:: Assignment ::
Find every line in the records below that holds the word "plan", and copy it out.

:: Data shown ::
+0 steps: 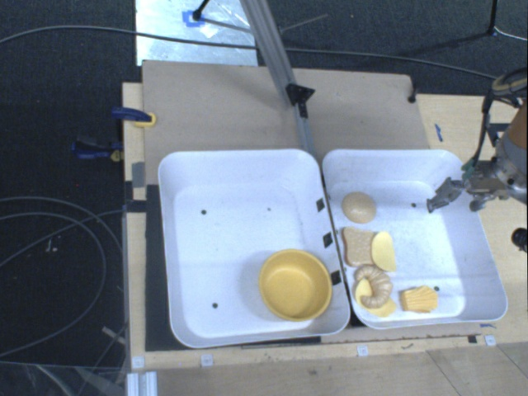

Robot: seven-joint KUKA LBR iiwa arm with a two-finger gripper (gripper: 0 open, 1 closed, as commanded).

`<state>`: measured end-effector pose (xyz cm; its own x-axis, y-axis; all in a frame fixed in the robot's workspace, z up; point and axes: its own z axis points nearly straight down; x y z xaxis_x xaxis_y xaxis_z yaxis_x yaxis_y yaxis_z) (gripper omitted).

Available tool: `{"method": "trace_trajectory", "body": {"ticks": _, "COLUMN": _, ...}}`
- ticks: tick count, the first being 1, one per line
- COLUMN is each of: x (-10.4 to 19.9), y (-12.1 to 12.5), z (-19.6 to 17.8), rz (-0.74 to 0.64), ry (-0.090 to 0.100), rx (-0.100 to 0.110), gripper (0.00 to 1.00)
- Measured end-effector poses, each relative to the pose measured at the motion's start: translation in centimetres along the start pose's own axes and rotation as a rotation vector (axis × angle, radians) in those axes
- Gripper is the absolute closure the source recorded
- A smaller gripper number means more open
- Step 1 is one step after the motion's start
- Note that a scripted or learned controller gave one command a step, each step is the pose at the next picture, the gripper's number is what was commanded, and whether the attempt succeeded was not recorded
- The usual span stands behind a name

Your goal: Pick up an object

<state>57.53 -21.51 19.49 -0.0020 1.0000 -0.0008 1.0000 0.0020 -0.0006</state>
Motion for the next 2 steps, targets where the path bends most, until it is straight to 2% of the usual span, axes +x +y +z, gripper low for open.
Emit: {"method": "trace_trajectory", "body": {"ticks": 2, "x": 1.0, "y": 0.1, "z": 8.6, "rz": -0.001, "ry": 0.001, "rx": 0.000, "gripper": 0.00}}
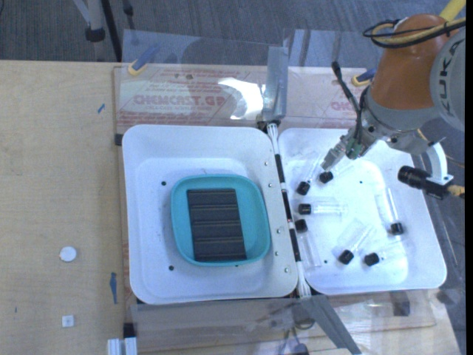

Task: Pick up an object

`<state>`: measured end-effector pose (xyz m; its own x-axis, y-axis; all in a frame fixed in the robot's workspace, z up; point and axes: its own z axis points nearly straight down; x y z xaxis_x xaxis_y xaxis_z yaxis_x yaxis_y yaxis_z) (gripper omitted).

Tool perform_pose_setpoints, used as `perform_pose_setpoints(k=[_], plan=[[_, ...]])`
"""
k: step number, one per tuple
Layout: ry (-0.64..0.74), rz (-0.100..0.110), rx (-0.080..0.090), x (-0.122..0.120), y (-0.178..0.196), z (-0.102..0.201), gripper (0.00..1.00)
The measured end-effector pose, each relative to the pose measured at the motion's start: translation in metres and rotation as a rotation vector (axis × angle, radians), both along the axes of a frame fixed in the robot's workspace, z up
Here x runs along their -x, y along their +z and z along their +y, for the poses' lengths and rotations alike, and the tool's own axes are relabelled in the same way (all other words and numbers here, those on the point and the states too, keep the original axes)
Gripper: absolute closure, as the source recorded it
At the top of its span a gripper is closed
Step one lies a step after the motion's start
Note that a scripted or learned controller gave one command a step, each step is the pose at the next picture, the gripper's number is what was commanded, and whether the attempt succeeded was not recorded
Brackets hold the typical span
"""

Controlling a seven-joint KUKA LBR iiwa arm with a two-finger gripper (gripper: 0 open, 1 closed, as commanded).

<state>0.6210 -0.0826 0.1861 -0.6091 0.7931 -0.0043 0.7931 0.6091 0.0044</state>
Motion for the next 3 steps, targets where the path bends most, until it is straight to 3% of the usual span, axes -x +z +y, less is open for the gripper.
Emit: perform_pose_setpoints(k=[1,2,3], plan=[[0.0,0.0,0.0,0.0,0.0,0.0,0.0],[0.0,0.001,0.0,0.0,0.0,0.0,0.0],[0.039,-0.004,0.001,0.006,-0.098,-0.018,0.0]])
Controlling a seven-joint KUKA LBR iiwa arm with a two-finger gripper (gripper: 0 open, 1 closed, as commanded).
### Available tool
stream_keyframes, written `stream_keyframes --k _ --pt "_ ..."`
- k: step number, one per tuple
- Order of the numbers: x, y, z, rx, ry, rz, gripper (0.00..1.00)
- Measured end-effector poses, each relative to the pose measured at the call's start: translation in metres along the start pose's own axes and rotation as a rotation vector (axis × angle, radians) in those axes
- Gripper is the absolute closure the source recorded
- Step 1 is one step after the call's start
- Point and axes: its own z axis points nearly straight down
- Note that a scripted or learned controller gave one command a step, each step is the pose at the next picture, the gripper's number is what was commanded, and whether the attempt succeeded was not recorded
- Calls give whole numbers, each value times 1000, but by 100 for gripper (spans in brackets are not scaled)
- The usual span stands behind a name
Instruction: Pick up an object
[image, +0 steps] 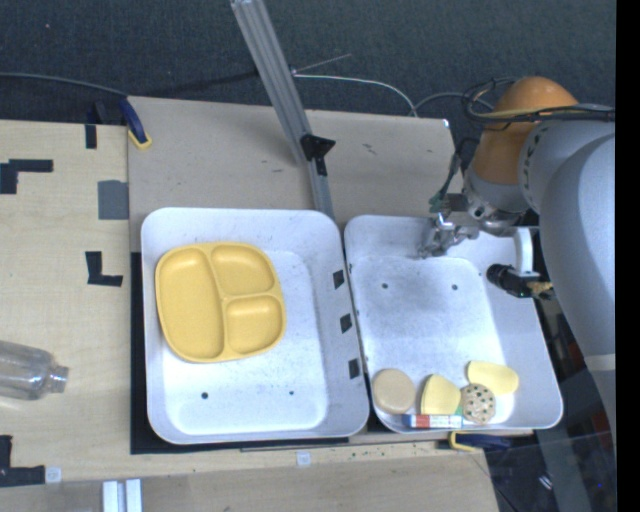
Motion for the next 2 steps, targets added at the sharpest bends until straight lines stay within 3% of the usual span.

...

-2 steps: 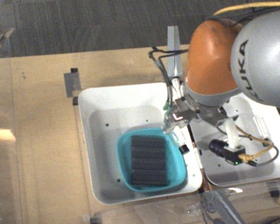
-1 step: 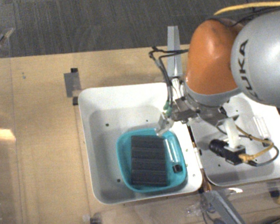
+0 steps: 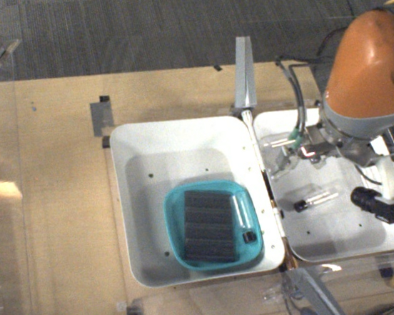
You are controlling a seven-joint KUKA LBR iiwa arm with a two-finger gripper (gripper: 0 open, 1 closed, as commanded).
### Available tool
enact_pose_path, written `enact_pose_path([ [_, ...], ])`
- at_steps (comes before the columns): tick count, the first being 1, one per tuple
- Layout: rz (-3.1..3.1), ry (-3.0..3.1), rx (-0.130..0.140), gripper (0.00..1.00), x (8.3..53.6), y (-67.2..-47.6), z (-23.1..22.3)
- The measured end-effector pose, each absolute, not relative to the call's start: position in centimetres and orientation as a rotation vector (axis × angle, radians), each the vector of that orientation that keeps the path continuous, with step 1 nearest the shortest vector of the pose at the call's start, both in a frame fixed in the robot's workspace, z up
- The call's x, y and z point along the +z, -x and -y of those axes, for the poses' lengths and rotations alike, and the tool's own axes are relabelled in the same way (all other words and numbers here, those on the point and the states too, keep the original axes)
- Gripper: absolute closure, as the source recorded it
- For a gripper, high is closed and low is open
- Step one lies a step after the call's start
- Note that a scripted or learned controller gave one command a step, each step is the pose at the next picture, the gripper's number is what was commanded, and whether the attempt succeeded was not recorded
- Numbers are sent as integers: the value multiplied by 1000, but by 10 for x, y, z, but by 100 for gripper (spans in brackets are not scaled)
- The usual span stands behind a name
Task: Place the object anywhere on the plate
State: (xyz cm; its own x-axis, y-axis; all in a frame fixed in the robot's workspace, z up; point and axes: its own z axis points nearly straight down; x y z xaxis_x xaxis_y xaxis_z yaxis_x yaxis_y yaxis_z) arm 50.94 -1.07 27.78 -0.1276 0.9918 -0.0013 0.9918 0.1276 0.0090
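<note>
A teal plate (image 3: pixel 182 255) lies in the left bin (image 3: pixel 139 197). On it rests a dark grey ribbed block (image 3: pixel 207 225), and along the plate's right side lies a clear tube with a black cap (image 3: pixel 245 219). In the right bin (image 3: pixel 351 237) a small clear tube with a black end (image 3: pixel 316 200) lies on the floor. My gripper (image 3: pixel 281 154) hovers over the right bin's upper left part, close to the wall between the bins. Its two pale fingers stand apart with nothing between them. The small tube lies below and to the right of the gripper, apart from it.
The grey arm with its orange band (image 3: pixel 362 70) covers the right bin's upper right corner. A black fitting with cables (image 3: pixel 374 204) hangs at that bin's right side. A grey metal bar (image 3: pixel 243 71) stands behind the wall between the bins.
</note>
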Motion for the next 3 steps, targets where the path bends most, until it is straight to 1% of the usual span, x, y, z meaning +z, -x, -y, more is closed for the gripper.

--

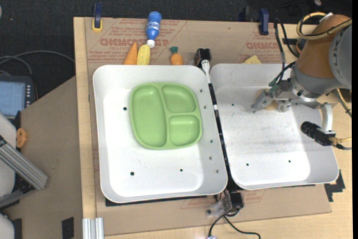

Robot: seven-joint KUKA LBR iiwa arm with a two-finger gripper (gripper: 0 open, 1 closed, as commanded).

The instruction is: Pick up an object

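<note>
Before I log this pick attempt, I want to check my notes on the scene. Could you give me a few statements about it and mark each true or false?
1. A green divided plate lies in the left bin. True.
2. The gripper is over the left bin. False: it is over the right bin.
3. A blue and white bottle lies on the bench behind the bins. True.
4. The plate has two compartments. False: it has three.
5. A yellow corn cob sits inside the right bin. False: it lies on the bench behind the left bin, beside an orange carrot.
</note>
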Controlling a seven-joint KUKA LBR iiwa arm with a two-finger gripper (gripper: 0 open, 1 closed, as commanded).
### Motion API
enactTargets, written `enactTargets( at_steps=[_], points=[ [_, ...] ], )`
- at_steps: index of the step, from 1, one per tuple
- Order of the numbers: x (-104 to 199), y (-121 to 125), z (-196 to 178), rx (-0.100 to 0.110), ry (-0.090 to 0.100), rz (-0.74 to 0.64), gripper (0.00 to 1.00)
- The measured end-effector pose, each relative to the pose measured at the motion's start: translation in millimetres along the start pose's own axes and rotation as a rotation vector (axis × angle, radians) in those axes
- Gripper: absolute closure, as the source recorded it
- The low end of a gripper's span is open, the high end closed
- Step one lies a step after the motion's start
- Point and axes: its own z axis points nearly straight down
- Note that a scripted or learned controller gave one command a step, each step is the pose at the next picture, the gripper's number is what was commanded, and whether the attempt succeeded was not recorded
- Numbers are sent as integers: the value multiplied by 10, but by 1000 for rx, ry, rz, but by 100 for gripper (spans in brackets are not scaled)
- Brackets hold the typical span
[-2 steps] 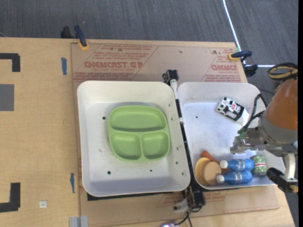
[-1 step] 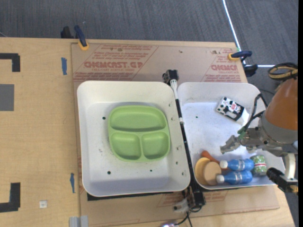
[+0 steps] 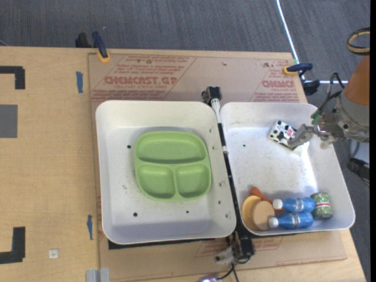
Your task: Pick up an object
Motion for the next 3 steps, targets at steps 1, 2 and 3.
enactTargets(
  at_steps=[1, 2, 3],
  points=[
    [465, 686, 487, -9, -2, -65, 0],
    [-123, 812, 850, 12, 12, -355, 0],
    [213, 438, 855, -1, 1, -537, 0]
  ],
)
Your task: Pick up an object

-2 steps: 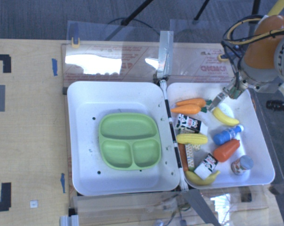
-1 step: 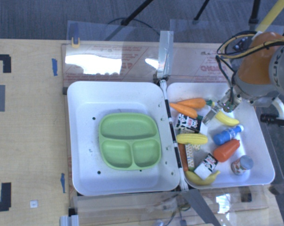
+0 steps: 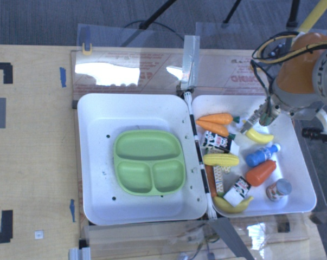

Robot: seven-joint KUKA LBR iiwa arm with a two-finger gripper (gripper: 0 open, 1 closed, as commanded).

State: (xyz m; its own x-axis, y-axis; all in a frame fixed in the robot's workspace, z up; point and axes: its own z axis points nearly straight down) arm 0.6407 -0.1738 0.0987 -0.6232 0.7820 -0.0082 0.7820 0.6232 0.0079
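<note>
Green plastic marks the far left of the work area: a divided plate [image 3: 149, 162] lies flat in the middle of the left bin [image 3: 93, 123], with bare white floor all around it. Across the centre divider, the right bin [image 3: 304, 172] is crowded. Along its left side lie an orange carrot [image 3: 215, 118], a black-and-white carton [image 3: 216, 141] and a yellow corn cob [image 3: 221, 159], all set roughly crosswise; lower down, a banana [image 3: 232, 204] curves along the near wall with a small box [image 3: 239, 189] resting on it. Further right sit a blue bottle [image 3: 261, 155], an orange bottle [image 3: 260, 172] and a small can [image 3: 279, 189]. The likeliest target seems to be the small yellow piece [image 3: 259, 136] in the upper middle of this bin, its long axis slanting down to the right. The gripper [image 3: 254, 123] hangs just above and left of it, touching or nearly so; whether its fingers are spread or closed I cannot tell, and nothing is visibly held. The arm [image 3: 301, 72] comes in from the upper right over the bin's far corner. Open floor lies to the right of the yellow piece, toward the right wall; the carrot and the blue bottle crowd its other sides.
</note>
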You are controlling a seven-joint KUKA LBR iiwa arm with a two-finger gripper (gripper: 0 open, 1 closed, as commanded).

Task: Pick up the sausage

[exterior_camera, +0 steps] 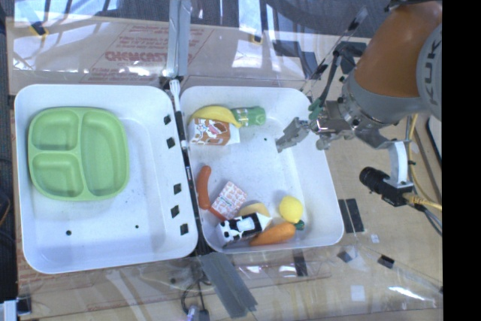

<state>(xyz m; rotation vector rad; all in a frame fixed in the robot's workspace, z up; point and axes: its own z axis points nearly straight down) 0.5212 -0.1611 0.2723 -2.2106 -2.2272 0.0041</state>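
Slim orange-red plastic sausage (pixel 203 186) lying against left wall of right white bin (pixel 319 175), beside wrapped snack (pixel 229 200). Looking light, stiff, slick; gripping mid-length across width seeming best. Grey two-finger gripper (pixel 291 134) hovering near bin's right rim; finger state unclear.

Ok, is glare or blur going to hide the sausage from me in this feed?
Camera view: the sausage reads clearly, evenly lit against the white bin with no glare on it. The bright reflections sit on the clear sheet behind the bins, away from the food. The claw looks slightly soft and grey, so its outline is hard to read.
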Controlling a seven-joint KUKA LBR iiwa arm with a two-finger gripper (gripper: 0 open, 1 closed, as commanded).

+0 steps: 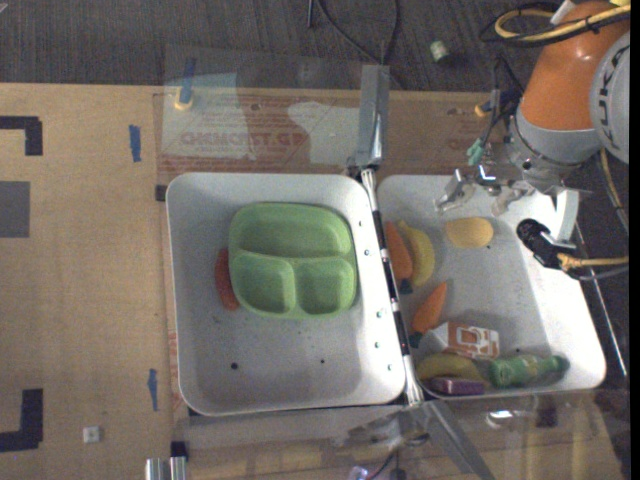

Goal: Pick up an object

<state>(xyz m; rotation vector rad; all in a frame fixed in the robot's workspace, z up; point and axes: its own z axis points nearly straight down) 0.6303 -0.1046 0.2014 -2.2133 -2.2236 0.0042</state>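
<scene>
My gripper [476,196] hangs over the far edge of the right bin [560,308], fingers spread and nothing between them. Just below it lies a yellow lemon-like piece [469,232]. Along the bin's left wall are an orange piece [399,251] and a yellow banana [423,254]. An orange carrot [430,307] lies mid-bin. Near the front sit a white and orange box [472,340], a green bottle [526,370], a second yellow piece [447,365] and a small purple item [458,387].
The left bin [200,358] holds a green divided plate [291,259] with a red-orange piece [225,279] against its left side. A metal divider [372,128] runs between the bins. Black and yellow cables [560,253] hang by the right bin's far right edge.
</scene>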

:: Problem solution ::
Tool perform_pose_setpoints, used as `perform_pose_setpoints(k=[_], plan=[[_, ...]])`
Emit: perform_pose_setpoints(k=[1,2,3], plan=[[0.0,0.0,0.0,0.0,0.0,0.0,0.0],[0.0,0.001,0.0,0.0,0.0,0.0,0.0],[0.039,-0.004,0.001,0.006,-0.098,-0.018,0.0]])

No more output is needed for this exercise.